三天轉瞬即逝。
顧時衍的三十歲生日,恰逢顧氏集團上市,兩件喜事撞在一起,顧家包下了全城最豪華的酒廳,全程直播。
他們穿著高定禮服,滿麵紅光地招呼著賓客。
今天更是見證顧家被江家詛咒束縛千年的“解脫之日”。
我和媽媽帶著江家的姑娘們出場,一身素衣與周遭的喜慶格格不入。
媽媽緊緊攥著我的胳膊,聲音難掩恐慌:
“清辭,不對勁,顧家如此大肆宣揚破解之法,它會給江家帶來滅族血災,我們江家的人都會變成顧家的血包,被他們榨幹最後一滴血......”
媽媽話音剛落,我身後的江家姑娘們聽到這話,幾個膽小的瞬間紅了眼眶,忍不住抽噎起來,拉著我的衣角怯生生地問:
“清辭姐,我們該怎麼辦?我根本不喜歡顧家那些草包,我不想變成他們的血包......”
“其實我們早就厭倦和顧家的捆綁了,如今還要徹底被他們踩在腳下......”
“聽說詛咒有破解之法後,我妹妹......她、她昨晚被她老公活活打死了。”
我拍了拍她們的手,壓下心底翻湧的恨意與心疼,語氣平靜卻帶著不容置疑的力量:
“別怕,再等等,一切都會結束的。”
奶奶臨終前的話在耳邊回響,那個未說出口的秘密。
此刻終於有了頭緒,我不能慌,更不能亂,我要等,等一個最好的時機,讓顧家付出最慘痛的代價。

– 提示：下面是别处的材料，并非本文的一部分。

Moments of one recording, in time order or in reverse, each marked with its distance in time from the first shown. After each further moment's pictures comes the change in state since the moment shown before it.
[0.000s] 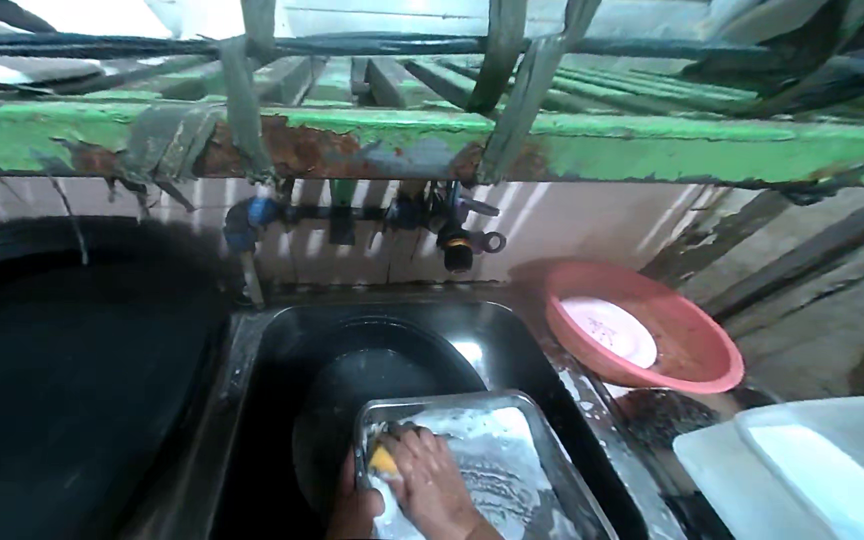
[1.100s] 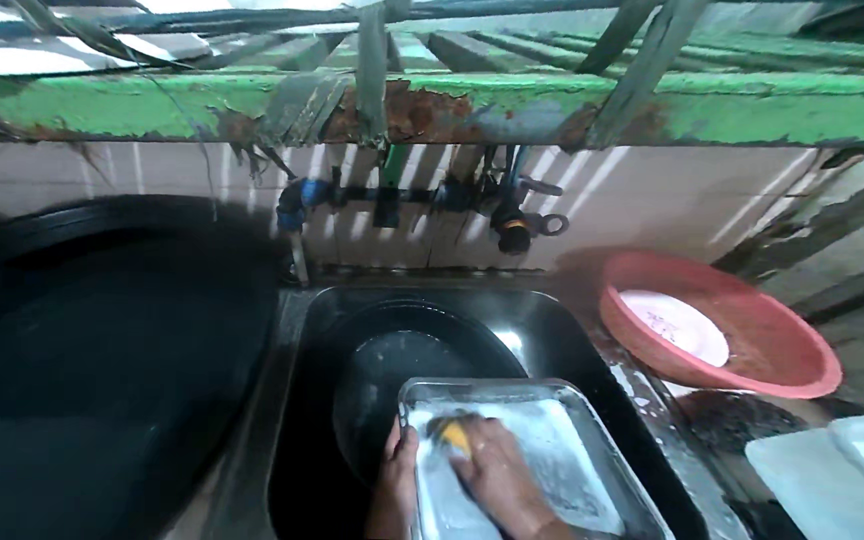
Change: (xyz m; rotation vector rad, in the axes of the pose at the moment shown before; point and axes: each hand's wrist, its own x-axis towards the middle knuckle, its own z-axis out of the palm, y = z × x) left_hand 0.001 -0.007 0.001 -0.169 0.029 0.020; right_hand -0.017 0.005 -0.014 0.083 -0.098 0.239
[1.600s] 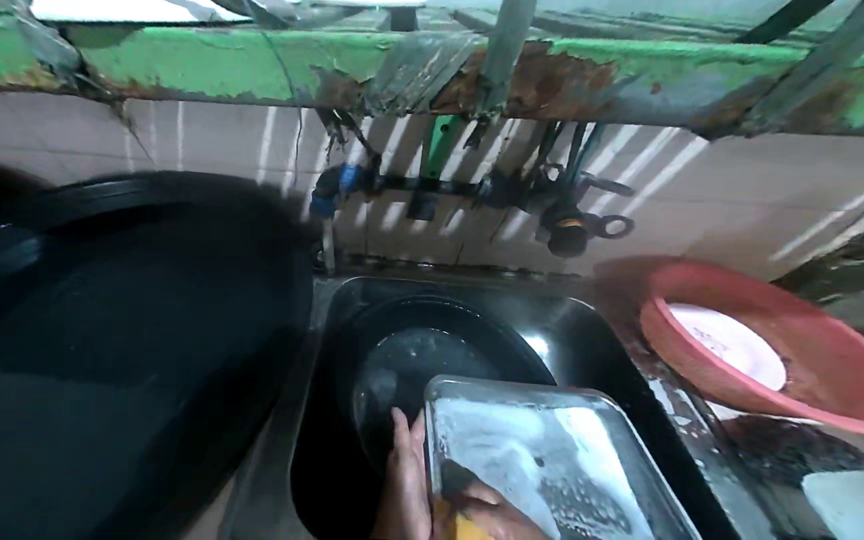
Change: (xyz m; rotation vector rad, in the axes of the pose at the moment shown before) left_hand 0.007 -0.004 -0.014 -0.326 -0.182 -0.053; right_hand -0.050 -0.022 -0.007 0.543 -0.318 -0.318
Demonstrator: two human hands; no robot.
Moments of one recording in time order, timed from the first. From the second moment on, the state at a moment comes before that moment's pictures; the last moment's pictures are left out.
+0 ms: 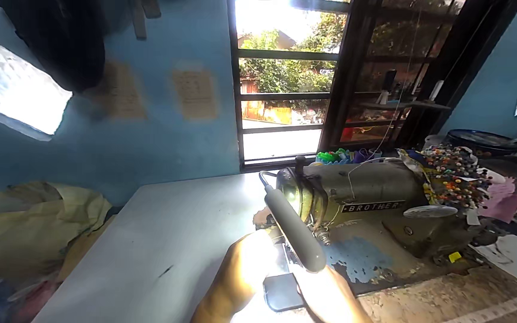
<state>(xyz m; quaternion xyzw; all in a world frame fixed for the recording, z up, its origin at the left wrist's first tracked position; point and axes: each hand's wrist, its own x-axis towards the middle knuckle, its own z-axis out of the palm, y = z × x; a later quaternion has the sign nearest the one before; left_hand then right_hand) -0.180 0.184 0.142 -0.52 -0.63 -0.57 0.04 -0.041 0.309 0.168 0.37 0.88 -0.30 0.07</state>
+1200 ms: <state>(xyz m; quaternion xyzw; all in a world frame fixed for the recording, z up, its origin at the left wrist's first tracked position) -0.176 0.185 0.150 -0.51 -0.67 -0.55 0.03 -0.035 0.289 0.139 0.23 0.89 -0.03 -0.40</state>
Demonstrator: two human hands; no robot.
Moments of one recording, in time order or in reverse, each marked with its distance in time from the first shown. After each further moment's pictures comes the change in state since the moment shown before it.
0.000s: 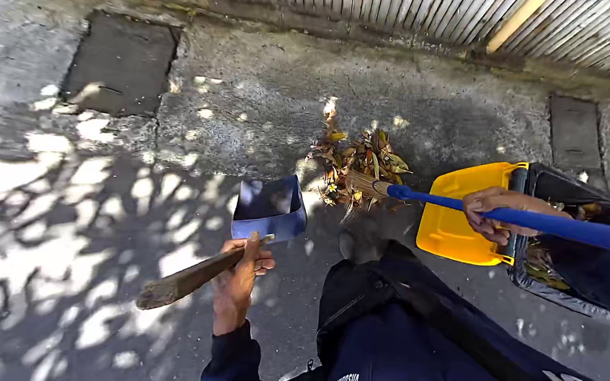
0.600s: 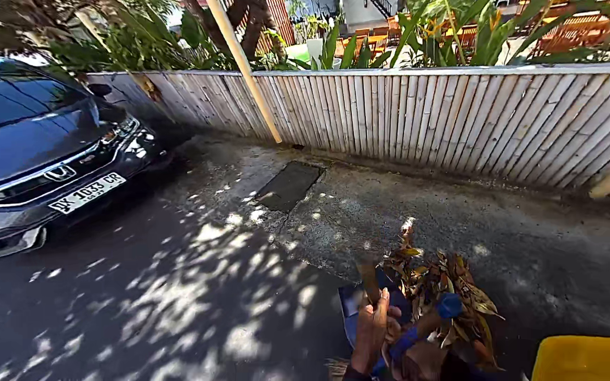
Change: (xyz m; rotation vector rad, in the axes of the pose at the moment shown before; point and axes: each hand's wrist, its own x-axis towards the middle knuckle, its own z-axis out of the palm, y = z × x) left_hand 0.015 0.054 0.135 -0.298 -0.104 0.146; right_hand 0.245 0.061 0.131 0.049 -0.261 0.092
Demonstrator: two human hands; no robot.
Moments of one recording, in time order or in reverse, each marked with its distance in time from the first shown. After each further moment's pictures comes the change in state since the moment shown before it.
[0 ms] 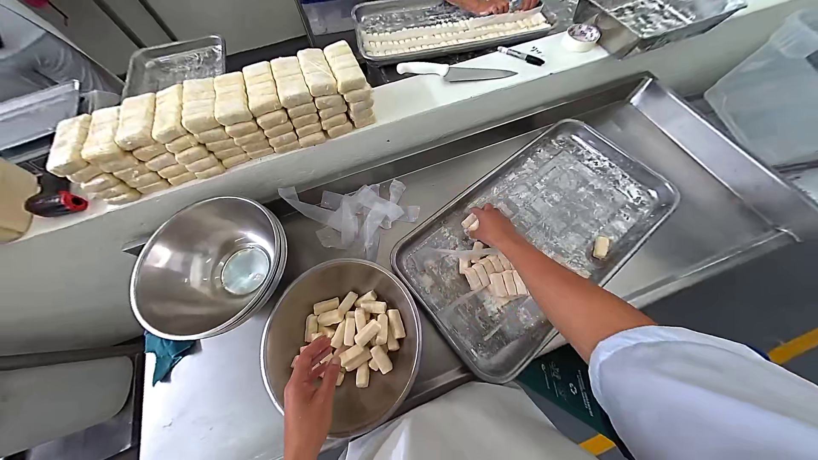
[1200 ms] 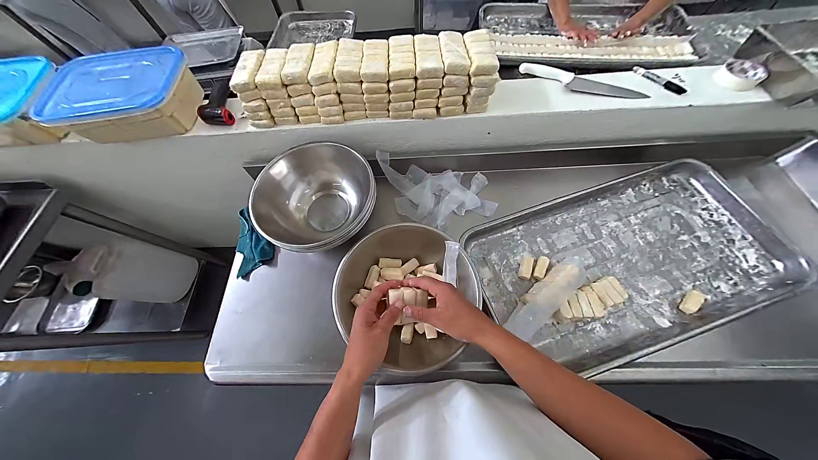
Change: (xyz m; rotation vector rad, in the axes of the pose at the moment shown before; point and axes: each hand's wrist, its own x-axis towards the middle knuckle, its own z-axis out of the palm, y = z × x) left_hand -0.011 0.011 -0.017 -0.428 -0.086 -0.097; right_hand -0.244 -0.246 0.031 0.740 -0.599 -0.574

其實破解之法的風聲還是我故意透露給媒體,要的就是人盡皆知。
這時,聚光燈打在宴廳中央的高台上。
顧時衍牽著蘇晚檸的手,意氣風發地走了上去,昊昊被顧母抱在懷裏,穿著小西裝,眉眼間滿是與年齡不符的傲慢。
顧時衍拿起話筒:
“感謝各位來賓今天來見證顧氏上市,更重要的是見證我和晚檸的幸福,見證顧家徹底擺脫詛咒!”
台下掌聲雷鳴。
顧家的那些旁支子弟,一個個囂張跋扈地站起來,指著我們江家的方向,肆無忌憚地辱罵起來。
“呸,江家倚依仗那邪門玩意兒,欺壓我們顧家千年!”
“就是!現在詛咒破了,今晚就去夜場包小嫩模,好好爽一把!”
“回家就把家裏的黃臉婆揍一頓,然後給兄弟們隨便玩。以前看在詛咒的份上忍了,現在老子想怎麼樣就怎麼樣!”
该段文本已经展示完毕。